I'm quite new to Taylor series and I have some questions.
Given a function $f$, can it be approximated with Taylor polynomials ($n$-degree) iff $f$ is $n$ times differentiable. Right? Or should I think about the interval convergence of Taylor series?
As the $n$ gets bigger, I can approximate further than the expansion point $x_0$, right?
On
Given a function $f$, can it be approximated with Taylor polynomials ($n$-degree) iff $f$ is $n$ times differentiable.
No, a function can be infinitely differentiable, but the Taylor series can still fail to converge to it, meaning that the $n$th Taylor series can fail to be a good approximation.
The textbook example of this phenomenon is $$f(x)=\begin{cases}e^{-\frac{1}{x^2}} & x>0\\0 & x \leq 0\end{cases}.$$ At $x=0$ all its derivatives are $0$, but it is not the zero function. Notice that the part of the function defined on the positive real line would have a singularity (division by $0$ error) at $x=0$. That is important.
As the $n$ gets bigger, I can approximate further than the expansion point $x_0$, right?
Higher order Taylor approximations are indeed better approximations, as long as you are within the radius of convergence for a well-behaved function. For example the Taylor series for $f(x) = \frac{1}{1-x}$ is $1+x+x^2+\dotsb$. Its radius of convergence is $|x|<1.$ As long as you are considering $x$ values in this range, then higher order Taylor polynomials give better approximations, farther away from $0$.

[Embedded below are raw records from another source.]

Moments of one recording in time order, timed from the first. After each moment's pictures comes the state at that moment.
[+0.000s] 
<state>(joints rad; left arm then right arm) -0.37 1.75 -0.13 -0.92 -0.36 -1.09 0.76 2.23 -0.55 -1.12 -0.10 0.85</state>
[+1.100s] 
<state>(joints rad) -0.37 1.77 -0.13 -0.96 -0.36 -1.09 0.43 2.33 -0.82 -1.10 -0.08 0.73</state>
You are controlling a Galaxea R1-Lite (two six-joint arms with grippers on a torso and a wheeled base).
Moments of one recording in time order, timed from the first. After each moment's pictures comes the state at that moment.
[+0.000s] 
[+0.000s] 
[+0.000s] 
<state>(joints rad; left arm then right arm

But once you go past $x=1$, the Taylor series fails to converge, and the Taylor polynomials fail to approximate the function. Notice that the function has a pole at $x=1.$
If a function has a pole, this will typically spoil the nice convergence properties of the Taylor series of the function.
On
A standard counter-example is $f(x)= e^{-1/x^2}$, f(0)= 0. It is easy to see that this function is infinitely differentiable, the nth derivative of f is $e^{-1/x^2}$ times a polynomials and that all derivatives are 0 at x= 0. That is, the MacLaurin series, the Taylor series at x= 0, is identically 0 although f is 0 only at x= 0. A function that has a Taylor's series at a point, and that is equal to its Taylor's series in some neighborhood of a point is called "analytic" at that point. Obviously, if a function is "analytic" at a point, it is infinitely differentiable there but infinitely differentiable does NOT imply analytic.
On
In general Taylor’s theorem comes in a few different phrasings but in general it looks like this:
Given some function $f$ which is $n$ times differentiable at [or on a open set containing] $x$, we have: $$f(x+t) = f(x) + \cdots + \frac{f^{(n-1)}(x)t^{n-1}}{(n-1)!} + R_n(x,t)$$ where the error $R_n(x,t)$ is ...
Different phrasings may give different bounds on the error but as you have seen there are pathological cases where the error does not go to zero as $n\to\infty$. There is a theorem which says that any power series [potentially including negative powers] has a radius [resp. annulus (ring)] of convergence in the complex plane but just because the Taylor series converges to some value, it does not mean that the series converges to the correct value.
One phrasing of the theorem gives $R_n(x,t)=\frac{t^n}{n!}f^{(n)}(\xi)$ for some $\xi\in(x,x+t)$ which depends on $n,x,t.$ This implies that if one can bound all the derivatives of $f$ within some region as one may do with most functions, then the Taylor series must converge to the correct values.
A corollary to the fundamental theorem of applied maths (that “if it looks right then it is”) is that all Taylor series in the real world converge to the right values.
The answer to both questions is negative. A classical example is this one: considere the function $f\colon\mathbb{R}\longrightarrow\mathbb R$ defined by$$f(x)=\begin{cases}e^{-1/x^2}&\text{ if }x\neq0\\0&\text{ otherwise.}\end{cases}$$It can be proved that $f$ is $n$ times differentiable, for any natural $n$. And it can also be proved that $(\forall n\in\mathbb{N}):f^{(n)}(0)=0$. Therefore, the $n$th Taylor polyonomial of $f$ at $0$ is the null polynomial. So, it is clear that the Taylor polynomials don't get more and more close to $f(x)$ (for any $x\neq0$) as $n\to\infty$.